Issues on using pointers

Question

I just got started learning about pointers and was executing some code:

#include <stdio.h>

int main(void){

    int num = 12;  // initialize num to 12
    int *pnum = NULL;  // initialize the pointer

    pnum = &num;  // stores the address of num in pnum

    printf("the address of the number is %p\n", &num);  // display the address of the number
    printf("the address of the pointer is %p\n", &pnum);  // display the address of the pointer
    printf("the value of the pointer is %p\n", pnum);  // display the value of the pointer
    printf("the value the pointer is pointing to is %d\n", *pnum);  // display the value the pointer is pointing to

    return 0;
}

In this code above, It prints out 0xffffcbec for the address of the number and value of the pointer, and 0xffffcbe0 for the address of the pointer. I want to know the reason. I feel like this is related to some incorrect inputs of data types.

I use VScode btw.

Answer 1

The value of pnum is the value of &num, i.e. the location of the variable num. Therefore &num and pnum will print the same.

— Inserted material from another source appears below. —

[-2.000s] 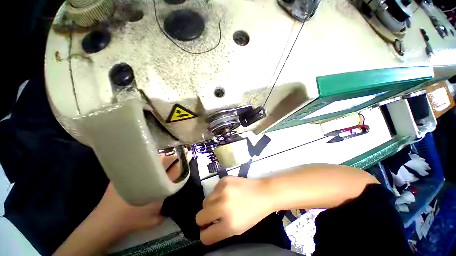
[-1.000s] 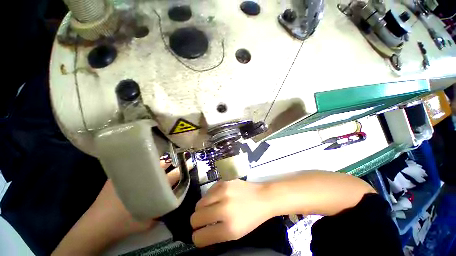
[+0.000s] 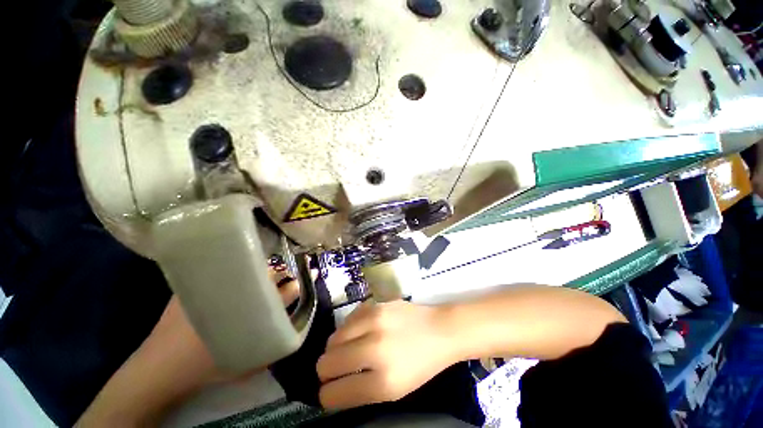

To make it easier to understand and visualize, I recommend you draw it all out:

+-------+      +------+      +-----+
| &pnum | ---> | pnum | ---> | num |
+-------+      +------+      +-----+

That is:

• &pnum is pointing to pnum
• pnum (which is the same as &num) is pointing to num

---

Also, the pointer-to operator & and the dereference operator * are each others opposites.

So pnum is the value of &num. And *pnum is the value of num.

And *&num is plain num, as the operators cancel out each other.